__PROBLEM__
Give the data below again exactly as written, but without the pictures.

__INFORMATION PROVIDED__

=== Begin Enclosure ===

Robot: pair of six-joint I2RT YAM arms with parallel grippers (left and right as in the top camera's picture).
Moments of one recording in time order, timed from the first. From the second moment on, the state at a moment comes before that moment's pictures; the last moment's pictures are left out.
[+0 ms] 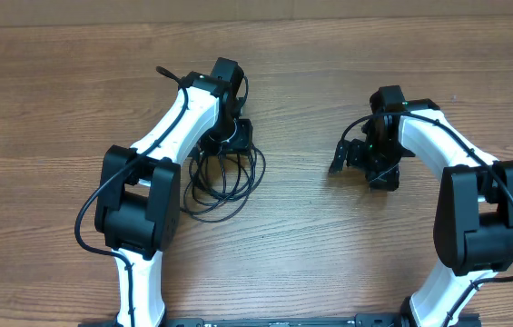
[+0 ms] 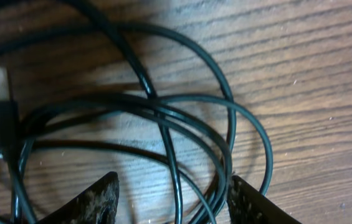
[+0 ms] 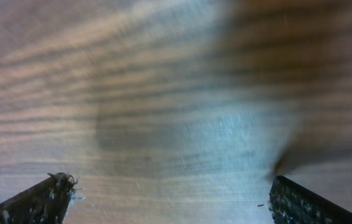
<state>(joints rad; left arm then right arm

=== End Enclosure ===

__TASK RESULT__
Robot: pair of six-joint I2RT YAM arms with parallel grippers (left and right as in the top camera's picture).
Moments of one recording in time order, timed from the first. From the second moment on, the state at a moment comes before that moment's pictures; the last moment's pictures are left out.
[+0 ms] 
[+0 ms] 
[+0 ms] 
<state>(joints rad; left arm then right arm

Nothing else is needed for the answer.